Task instructions:
Each entry below is to be restated word for word, with no pictures carried over.

▬▬▬▬▬▬

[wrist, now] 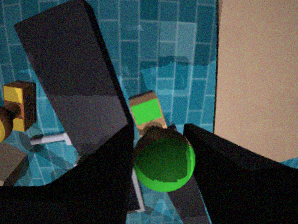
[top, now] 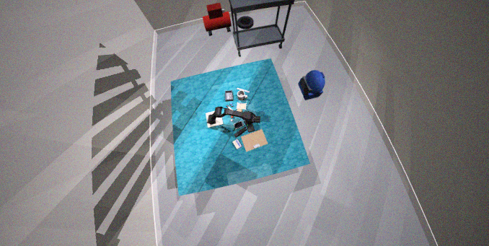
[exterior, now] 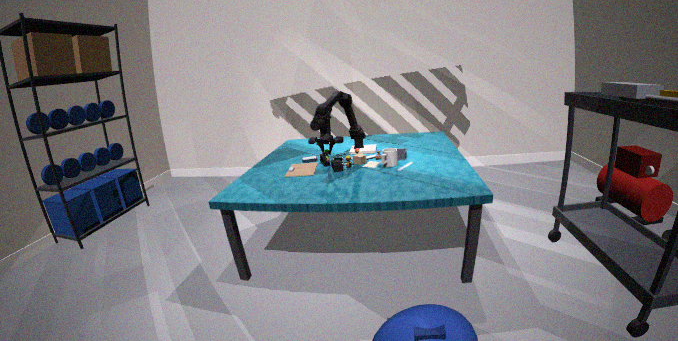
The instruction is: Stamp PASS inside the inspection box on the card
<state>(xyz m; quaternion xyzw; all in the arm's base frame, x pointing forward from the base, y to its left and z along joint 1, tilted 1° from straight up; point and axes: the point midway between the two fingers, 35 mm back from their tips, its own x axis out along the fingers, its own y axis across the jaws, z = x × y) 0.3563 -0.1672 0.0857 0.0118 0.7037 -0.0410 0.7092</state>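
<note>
The ink pad is 10 cm behind my gripper tip, 7 cm below it and 5 cm to the left of it. Also, from my gripper tip: yellow-knobbed stamp (12 cm to the left, 5 cm below, 1 cm ahead); white mug (34 cm to the left, 4 cm below, 3 cm ahead); wooden block (18 cm to the left, 6 cm behind, 5 cm below).
</note>
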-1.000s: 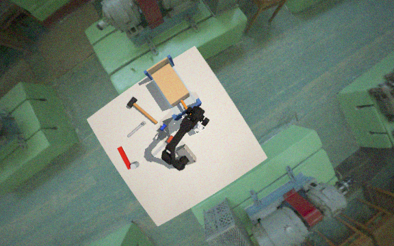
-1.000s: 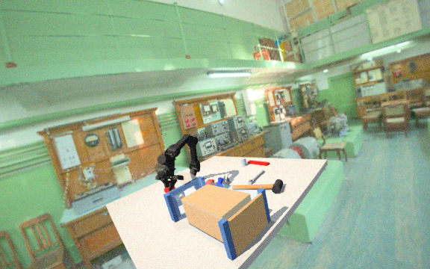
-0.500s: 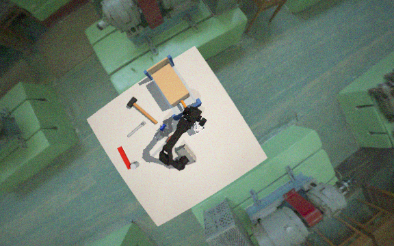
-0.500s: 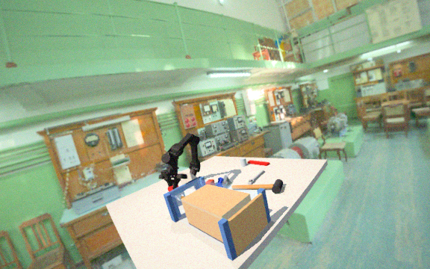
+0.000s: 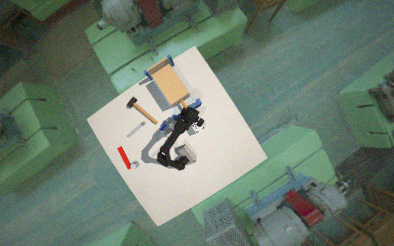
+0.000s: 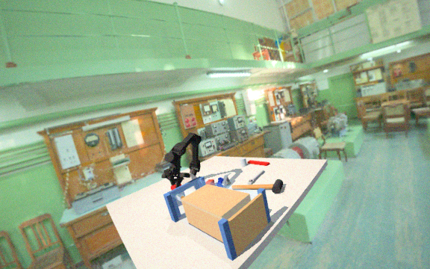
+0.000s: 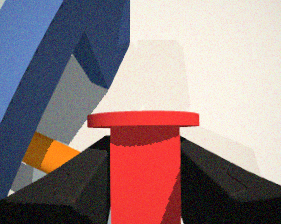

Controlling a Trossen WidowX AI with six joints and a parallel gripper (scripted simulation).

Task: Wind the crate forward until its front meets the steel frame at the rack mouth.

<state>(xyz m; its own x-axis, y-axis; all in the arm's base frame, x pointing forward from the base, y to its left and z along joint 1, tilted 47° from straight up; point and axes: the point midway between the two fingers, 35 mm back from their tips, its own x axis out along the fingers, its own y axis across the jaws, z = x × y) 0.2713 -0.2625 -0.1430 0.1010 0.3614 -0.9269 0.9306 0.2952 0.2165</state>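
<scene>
The blue steel frame lies 60 mm ahead of my gripper tip, 30 mm to the left of it and 30 mm below it. Also, from my gripper tip: red knob (20 mm to the left, 10 mm behind); then winch (120 mm behind, 100 mm below, 30 mm to the left); then clear-panelled cubby (300 mm ahead, 20 mm to the left, 20 mm below).
</scene>
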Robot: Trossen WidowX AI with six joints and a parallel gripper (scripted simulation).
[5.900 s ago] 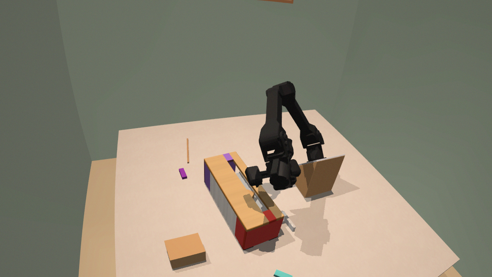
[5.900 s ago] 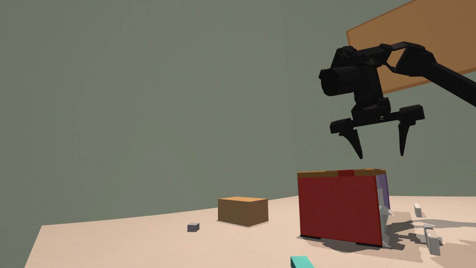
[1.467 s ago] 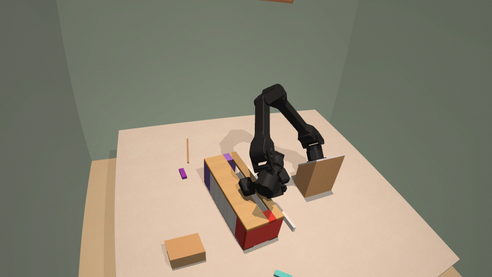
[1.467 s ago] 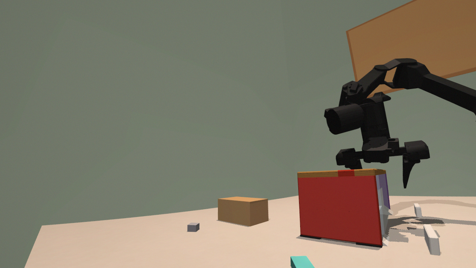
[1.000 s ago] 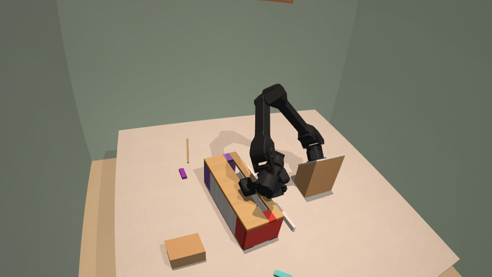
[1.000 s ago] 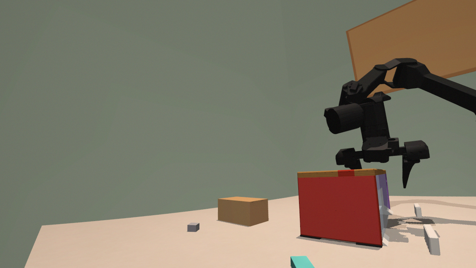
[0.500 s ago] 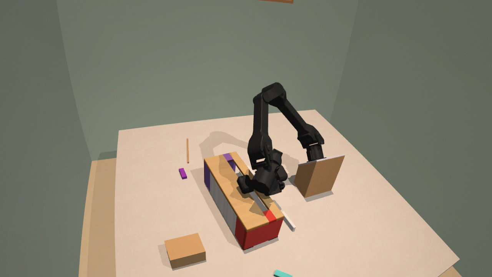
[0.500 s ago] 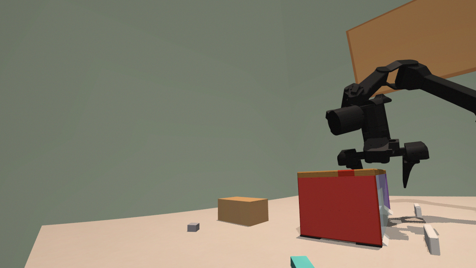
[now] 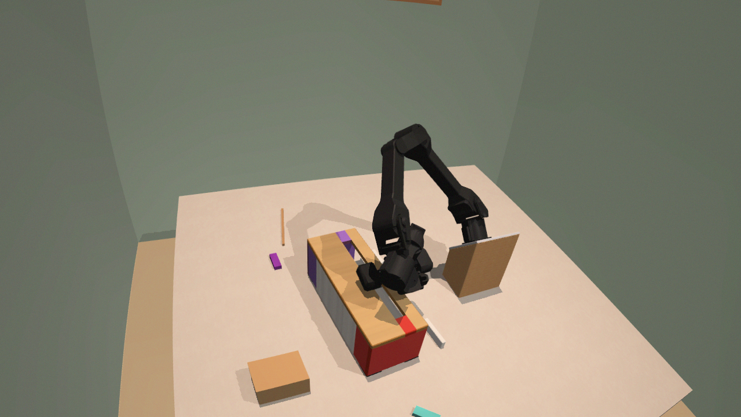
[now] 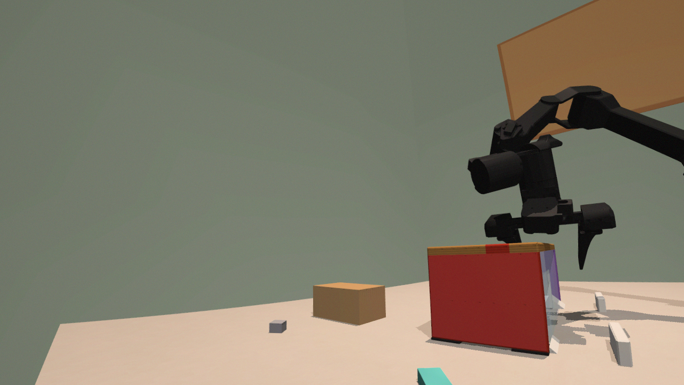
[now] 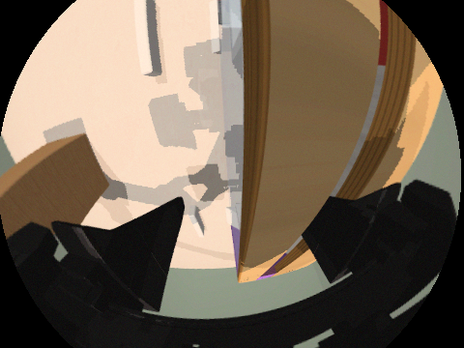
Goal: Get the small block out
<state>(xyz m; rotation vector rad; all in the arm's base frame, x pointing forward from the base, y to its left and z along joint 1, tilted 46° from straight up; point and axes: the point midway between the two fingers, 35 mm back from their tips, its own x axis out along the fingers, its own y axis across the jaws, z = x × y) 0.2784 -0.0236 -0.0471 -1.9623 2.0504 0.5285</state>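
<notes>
The tan block is 6 cm ahead of my gripper tip and 2 cm to the right of it. Also, from my gripper tip: long box 4 cm ahead, 2 cm below; then teal block 6 cm ahead, 35 cm to the left, 8 cm below; then purple block 23 cm ahead, 26 cm to the right, 8 cm below.
</notes>
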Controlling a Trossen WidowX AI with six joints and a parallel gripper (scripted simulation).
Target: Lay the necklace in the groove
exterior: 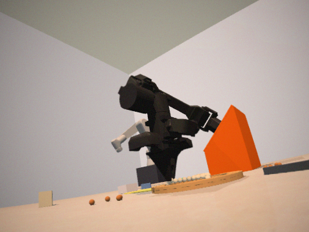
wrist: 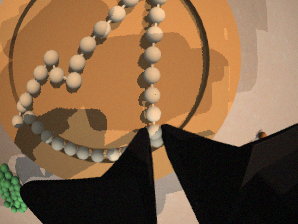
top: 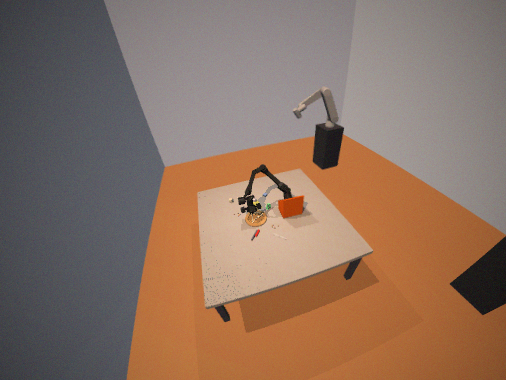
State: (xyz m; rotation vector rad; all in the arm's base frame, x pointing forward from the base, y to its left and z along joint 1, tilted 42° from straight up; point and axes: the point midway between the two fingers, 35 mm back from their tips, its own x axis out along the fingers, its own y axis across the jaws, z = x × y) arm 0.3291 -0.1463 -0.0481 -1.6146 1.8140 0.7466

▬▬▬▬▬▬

Answer:
[wrist, now] 
[top, now] 
[exterior, now] 
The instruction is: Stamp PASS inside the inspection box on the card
<state>(xyz m; quaternion xyzw; all in the arm's base frame, x pointing forward from the base, y to its left and z along joint 1, tilted 1° from straight up; point and axes: the point midway between the two fingers, 35 mm back from their tips, its own x axis out along the fingers, its own y axis across the jaws, z = x × y) 0.3563 -0.1672 0.0857 0.0118 0.7037 -0.0410 0.7092</state>
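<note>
The ink pad is 10 cm behind my gripper tip, 7 cm below it and 5 cm to the left of it. Also, from my gripper tip: yellow-knobbed stamp (12 cm to the left, 5 cm below, 1 cm ahead); white mug (34 cm to the left, 4 cm below, 3 cm ahead); wooden block (18 cm to the left, 6 cm behind, 5 cm below).
</note>
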-1.000s: 
-1.000s: 
-0.500s: 
-0.500s: 
+0.000s: 
+0.000s: 
+0.000s: 

Controlling a Trossen WidowX AI with six joints and a parallel gripper (scripted simulation).

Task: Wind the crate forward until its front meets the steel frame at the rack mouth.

<state>(xyz m; its own x-axis, y-axis; all in the arm's base frame, x pointing forward from the base, y to its left and z along joint 1, tilted 47° from straight up; point and axes: the point midway between the two fingers, 35 mm back from their tips, its own x axis out along the fingers, its own y axis across the jaws, z = x × y) 0.2713 -0.2625 -0.1430 0.1010 0.3614 -0.9269 0.9306 0.2952 0.2165</state>
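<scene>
The blue steel frame lies 60 mm ahead of my gripper tip, 30 mm to the left of it and 30 mm below it. Also, from my gripper tip: red knob (20 mm to the left, 10 mm behind); then winch (120 mm behind, 100 mm below, 30 mm to the left); then clear-panelled cubby (300 mm ahead, 20 mm to the left, 20 mm below).
</scene>
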Robot: Trossen WidowX AI with six joints and a parallel gripper (scripted simulation).
[5.900 s ago] 
[5.900 s ago] 
[1.467 s ago] 
[1.467 s ago] 
[1.000 s ago] 
[1.000 s ago] 
[0.500 s ago] 
[0.500 s ago] 
[now] 
[now] 
[now] 
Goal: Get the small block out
<state>(xyz m; rotation vector rad; all in the arm's base frame, x pointing forward from the base, y to its left and z along joint 1, tilted 46° from straight up; point and axes: the point midway between the two fingers, 35 mm back from their tips, its own x axis out along the fingers, its own y axis across the jaws, z = x × y) 0.2784 -0.0236 -0.0471 -1.9623 2.0504 0.5285</state>
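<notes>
The tan block is 6 cm ahead of my gripper tip and 2 cm to the right of it. Also, from my gripper tip: long box 4 cm ahead, 2 cm below; then teal block 6 cm ahead, 35 cm to the left, 8 cm below; then purple block 23 cm ahead, 26 cm to the right, 8 cm below.
</notes>
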Controlling a Trossen WidowX AI with six joints and a parallel gripper (scripted simulation).
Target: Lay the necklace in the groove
exterior: 
wrist: 
top: 
State: (xyz m; rotation vector rad; all in the arm's base frame, x pointing forward from the base, y to its left and z along joint 1, tilted 42° from straight up; point and axes: the point midway between the two fingers, 35 mm back from their tips, its own x axis out along the fingers, its own y axis across the jaws, z = x × y) arm 0.3291 -0.1463 -0.0481 -1.6146 1.8140 0.7466

The required output has now been supplied.